As the best estimate is not discounted, it will reflect the implicit risk margin outlined at GIM6610. As explained there, some lines of business may justify an additional risk margin, but catering for that would be difficult. This method might therefore sometimes understate the provisions for the period of account. It is, however, unlikely that insurers will use this method creatively (as a kind of provisions disclaimer) because the accounts figure will stand unless an HMRC officer takes the initiative in applying FA07/SCH11, and financial accounting and regulatory reporting rules will ensure that sufficient margin is added to avoid under-provisioning.

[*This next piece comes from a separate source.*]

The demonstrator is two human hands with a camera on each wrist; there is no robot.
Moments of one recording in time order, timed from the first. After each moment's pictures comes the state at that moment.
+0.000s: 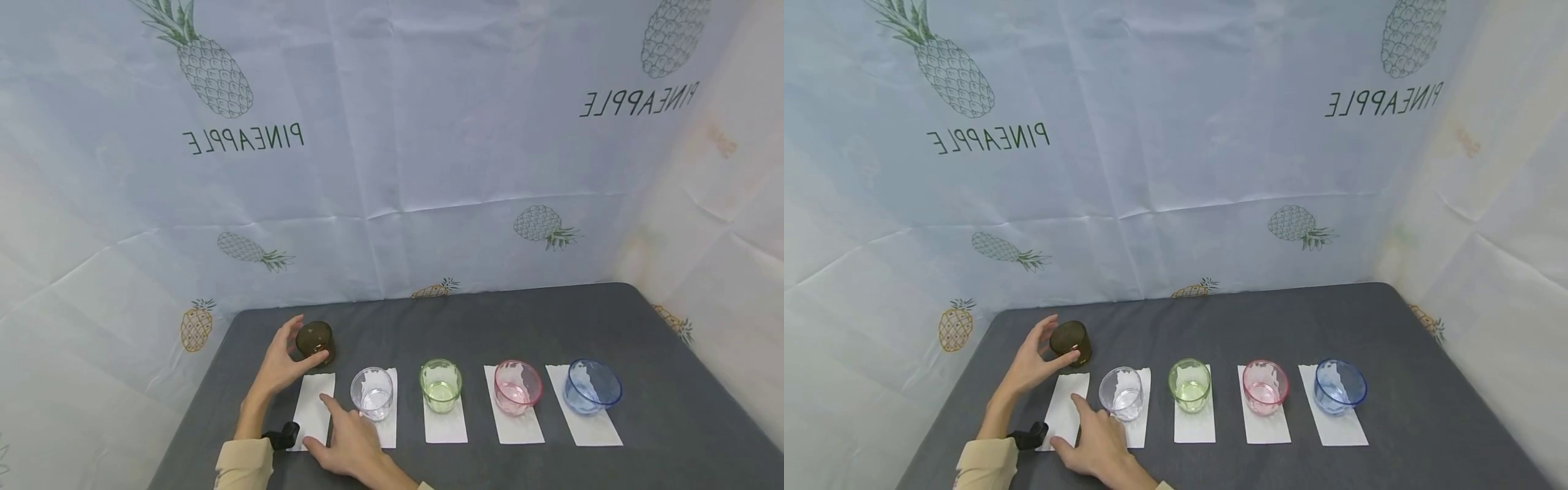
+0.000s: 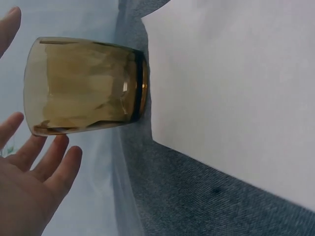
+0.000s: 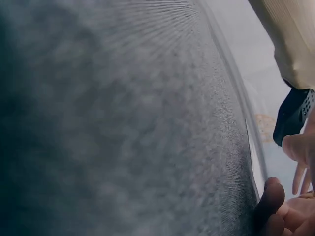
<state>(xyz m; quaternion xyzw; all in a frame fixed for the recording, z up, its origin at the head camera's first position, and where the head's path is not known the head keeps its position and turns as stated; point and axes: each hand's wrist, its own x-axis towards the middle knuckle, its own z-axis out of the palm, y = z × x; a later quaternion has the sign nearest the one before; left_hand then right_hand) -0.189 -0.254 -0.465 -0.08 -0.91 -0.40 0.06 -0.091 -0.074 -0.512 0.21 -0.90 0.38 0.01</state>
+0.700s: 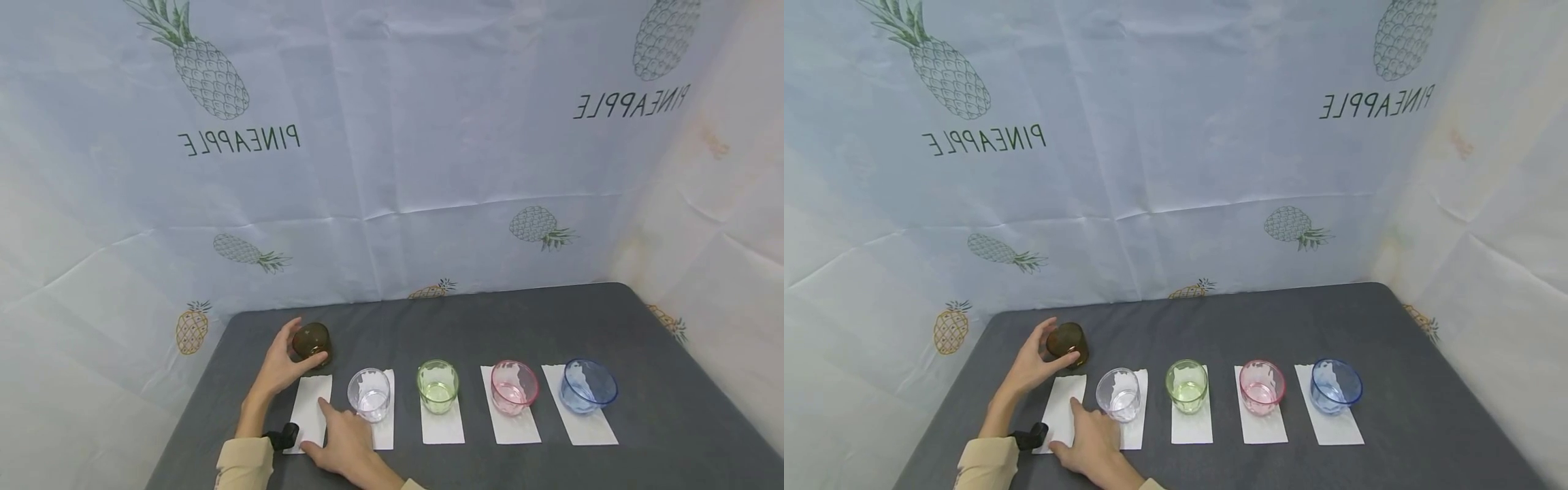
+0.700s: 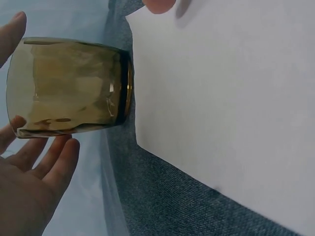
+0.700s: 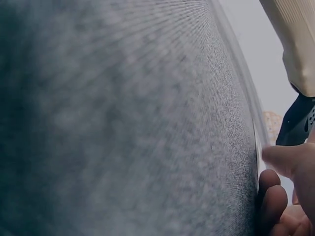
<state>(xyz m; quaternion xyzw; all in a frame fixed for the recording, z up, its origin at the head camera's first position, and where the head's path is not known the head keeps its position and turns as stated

If the company gives notice of a proposed alternative provisions figure, smaller than that appearing in the accounts, and confirms that it is, in the opinion of a skilled person in the terms of GIM6610, a figure that is ‘not excessive’, it should be accepted (without confirming the actual methodology) unless applying the risk factors outlined at GIM6650 there appear to be good grounds for enquiry. The approach should be not to challenge the opinion of a skilled person unless there are sound reasons to do so.

The aim of this approach is to deliver a fair figure for the amount deductible - a risk adjusted best estimate - where confirmation in the terms of GIM6610 cannot be given. It follows that the company should be asked for its assurance that

  • confirmation in the terms of SI2009/1926 regulation 5(2) condition A could not have been given
  • the figure proposed is both sufficient (regulation 8(7)(b)), and not excessive.

If these confirmations are not forthcoming the statutory basis will be applied and the HMRC officer will consider whether the accounts figure should in fact stand (FA07/SCH11/PARA1 (2)).